OPINIóN
Actualizado 11/12/2020
Mercedes Sánchez

Cabría pensar que la inspiración, ese impulso creativo que enciende nuestra mente y hace que una idea se enganche a otra, es algo automático, y que sólo es cuestión de apretar un interruptor, un día determinado, a una hora previamente estipulada, para que todo se conecte y, de pronto, todo comience a fluir.

El proceso de creación es mucho más complejo, y tiene mucho que ver con nuestro estado interior, en una parte, y en otra, con todo aquello que nos rodea.

Una noticia, un hecho, una molestia, un enfado, un dolor, pueden impulsar una gran ocurrencia, ser fuente de estímulo y conexión y, a la vez, convertir nuestro espacio interno en un páramo, en pura inhibición, en sequía.

En ocasiones necesitamos procesar nuestras vivencias, lamer nuestras heridas, colocar nuestros desvelos, y cuando cada cosa está en su lugar, se nos permite, la escritura es así, sacar todo eso de forma ordenada, emotiva, emocional, intensa, y desparramarnos hechos palabras, volcarnos convertidos en papel, en saeta o desgarro, en poema o insomnio, en sinsabor o cicatriz.

Del mismo modo, una amplia vivencia, un vasto sentimiento, la dimensión del amor o la alegría, nos convierten en un inmenso paisaje lleno de colorido que corre como manantiales a comunicarse a otros, con cumplido afán, siendo cada palabra insuficiente, necesitando más adjetivos y mucho más precisos para definir, para contagiar, para transmitir?

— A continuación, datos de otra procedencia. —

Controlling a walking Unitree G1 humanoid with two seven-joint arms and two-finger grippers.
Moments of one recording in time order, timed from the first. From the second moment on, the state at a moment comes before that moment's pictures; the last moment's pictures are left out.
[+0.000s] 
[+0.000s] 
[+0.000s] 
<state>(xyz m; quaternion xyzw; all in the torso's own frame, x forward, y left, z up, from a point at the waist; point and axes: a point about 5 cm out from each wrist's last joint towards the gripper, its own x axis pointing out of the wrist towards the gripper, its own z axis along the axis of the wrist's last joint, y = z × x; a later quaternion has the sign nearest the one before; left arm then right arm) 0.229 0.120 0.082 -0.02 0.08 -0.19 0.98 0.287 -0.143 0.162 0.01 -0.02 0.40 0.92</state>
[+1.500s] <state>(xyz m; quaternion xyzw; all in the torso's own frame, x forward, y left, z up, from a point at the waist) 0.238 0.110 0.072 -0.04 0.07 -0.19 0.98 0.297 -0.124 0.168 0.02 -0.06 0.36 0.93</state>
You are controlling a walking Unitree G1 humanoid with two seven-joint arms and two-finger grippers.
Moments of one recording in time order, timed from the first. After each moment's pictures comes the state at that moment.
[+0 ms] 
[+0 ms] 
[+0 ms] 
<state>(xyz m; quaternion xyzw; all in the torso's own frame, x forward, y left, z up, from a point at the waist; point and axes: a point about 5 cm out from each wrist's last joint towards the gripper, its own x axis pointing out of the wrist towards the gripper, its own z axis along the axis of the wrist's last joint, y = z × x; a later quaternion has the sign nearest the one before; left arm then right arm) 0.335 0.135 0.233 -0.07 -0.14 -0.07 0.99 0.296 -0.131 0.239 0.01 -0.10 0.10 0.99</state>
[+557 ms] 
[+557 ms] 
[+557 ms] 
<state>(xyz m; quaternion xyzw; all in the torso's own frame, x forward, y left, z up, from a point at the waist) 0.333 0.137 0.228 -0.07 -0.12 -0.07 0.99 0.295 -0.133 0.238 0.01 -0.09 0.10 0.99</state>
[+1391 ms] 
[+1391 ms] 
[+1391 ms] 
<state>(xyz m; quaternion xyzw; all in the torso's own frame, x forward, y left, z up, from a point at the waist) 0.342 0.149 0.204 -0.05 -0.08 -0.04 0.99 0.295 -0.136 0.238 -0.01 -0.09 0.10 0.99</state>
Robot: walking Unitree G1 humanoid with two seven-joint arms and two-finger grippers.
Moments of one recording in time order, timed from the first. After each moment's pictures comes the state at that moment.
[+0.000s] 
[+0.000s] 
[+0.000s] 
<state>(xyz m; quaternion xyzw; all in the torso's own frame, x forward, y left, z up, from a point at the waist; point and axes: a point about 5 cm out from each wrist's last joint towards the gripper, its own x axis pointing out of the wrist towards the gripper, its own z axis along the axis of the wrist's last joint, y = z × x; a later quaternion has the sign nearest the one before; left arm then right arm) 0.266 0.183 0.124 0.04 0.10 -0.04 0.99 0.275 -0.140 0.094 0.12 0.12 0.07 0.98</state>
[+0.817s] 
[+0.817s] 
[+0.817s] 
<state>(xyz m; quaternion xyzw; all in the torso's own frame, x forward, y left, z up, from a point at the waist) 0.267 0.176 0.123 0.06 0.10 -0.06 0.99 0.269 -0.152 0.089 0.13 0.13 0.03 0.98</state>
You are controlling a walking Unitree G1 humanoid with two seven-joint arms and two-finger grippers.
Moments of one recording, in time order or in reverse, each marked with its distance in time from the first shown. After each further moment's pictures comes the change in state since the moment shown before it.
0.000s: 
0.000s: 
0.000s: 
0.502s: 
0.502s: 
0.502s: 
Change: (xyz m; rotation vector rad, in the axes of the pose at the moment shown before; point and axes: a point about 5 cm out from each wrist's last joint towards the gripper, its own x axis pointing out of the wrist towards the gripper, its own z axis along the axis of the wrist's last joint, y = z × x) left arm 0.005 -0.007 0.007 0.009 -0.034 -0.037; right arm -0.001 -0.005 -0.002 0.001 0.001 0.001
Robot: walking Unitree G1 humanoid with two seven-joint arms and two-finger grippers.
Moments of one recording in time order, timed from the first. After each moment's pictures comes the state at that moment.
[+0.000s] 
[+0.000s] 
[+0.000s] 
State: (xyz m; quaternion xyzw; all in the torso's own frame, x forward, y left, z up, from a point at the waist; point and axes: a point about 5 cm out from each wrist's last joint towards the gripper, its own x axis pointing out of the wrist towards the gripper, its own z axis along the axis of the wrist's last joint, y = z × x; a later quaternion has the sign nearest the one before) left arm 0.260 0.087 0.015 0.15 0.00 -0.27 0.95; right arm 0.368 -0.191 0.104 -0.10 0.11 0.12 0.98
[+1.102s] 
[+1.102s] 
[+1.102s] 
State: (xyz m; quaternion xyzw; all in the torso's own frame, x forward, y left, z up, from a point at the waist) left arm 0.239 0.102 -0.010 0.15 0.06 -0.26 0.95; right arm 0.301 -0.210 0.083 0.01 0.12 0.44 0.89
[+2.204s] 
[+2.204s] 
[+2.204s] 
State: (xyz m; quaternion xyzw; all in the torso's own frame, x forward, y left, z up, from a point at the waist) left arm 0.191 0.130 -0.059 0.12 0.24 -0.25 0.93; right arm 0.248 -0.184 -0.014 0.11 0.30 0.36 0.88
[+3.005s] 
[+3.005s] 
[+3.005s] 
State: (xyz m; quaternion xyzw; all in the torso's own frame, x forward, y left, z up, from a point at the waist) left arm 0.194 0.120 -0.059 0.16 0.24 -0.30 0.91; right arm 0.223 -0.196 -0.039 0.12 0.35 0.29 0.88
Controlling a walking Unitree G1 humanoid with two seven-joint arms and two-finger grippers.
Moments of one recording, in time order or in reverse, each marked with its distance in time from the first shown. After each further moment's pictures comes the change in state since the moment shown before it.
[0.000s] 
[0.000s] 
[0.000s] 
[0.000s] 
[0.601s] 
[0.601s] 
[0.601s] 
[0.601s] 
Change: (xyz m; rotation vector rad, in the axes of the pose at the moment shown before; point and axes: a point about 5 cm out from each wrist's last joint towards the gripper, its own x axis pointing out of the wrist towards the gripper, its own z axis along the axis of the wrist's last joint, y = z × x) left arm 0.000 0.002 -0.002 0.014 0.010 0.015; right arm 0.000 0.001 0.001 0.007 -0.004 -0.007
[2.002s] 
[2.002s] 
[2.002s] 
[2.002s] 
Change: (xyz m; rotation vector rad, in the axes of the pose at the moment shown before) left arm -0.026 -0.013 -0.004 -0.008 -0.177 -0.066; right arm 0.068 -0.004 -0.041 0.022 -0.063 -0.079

Nada es suficiente cuando el alma está plena y deseosa de fundir su alegría con los demás.

La inspiración es muy caprichosa, pues brota, nace de manera imprevisible, natural, sin premeditación, sin esquema ni hoja de ruta. Es un proceso totalmente espontáneo, casual, incluso diría ocasional, que permite salir de sí cuando se ha buceado dentro de uno mismo o en las grandes o pequeñas situaciones que existen alrededor, a veces para ser captadas y compartidas, en ocasiones para ser denunciadas, reflexionadas, o simplemente procesadas.

En este mundo en el que diariamente estamos tan sometidos a gran cantidad de estímulos de todo tipo, todo lo que nos rodea nos produce vivencias momentáneas que suelen pasan desapercibidas en unos días, incluso en unas horas. No obstante, con frecuencia, sean positivas o negativas, se recogen en algún lugar de nosotros mismos, ocasionando una desazón interna que lucha por salir. A veces, escribimos textos fluidos y perfectos en el aire durante un simple paseo, agolpándose las ideas en lo que se espera el verde de un semáforo, pero al llegar a casa e intentar reproducirlos las teclas huyen de nuestros dedos y las palabras se entierran en lugares ignotos, para siempre, con su título, sus conceptos encadenados, en una mazmorra de luto prisioneros de no se sabe qué.

La inspiración es quebradiza, ala de libélula, frágil y delicada, y se dispersa en un segundo, incluso a mitad de un escrito nacido como surtidor: una gota de sudor, un escalofrío, un suspiro, un sonido lejano, apenas perceptible, hacen que todo se deshaga, se pare, se detenga, se aborte, y desparezca el arrebato, el impulso, la iluminación, el soplo, el entusiasmo, la lucidez, el halo invisible que nos une al cosmos.

En otras etapas, es todo lo contrario. Una imagen lleva a otra, una letra hace florecer decenas, se unen formando ramilletes, parece que un ser dentro de nosotros, una voz interior, un hechizo, nos dicta cada cosa que vamos escribiendo sin parar, sin corregir, sin pausa, sin descanso, sin aliento.

Y al releer, cada letra está en su sitio, cada sentimiento expresado, cada afán recogido. Entonces, tras ese hálito de agotamiento, ejercicio intenso, queda ese buen sabor, ese descanso, remanso de paz, de habernos sentido abrazados, de nuevo, por la magia de la inspiración.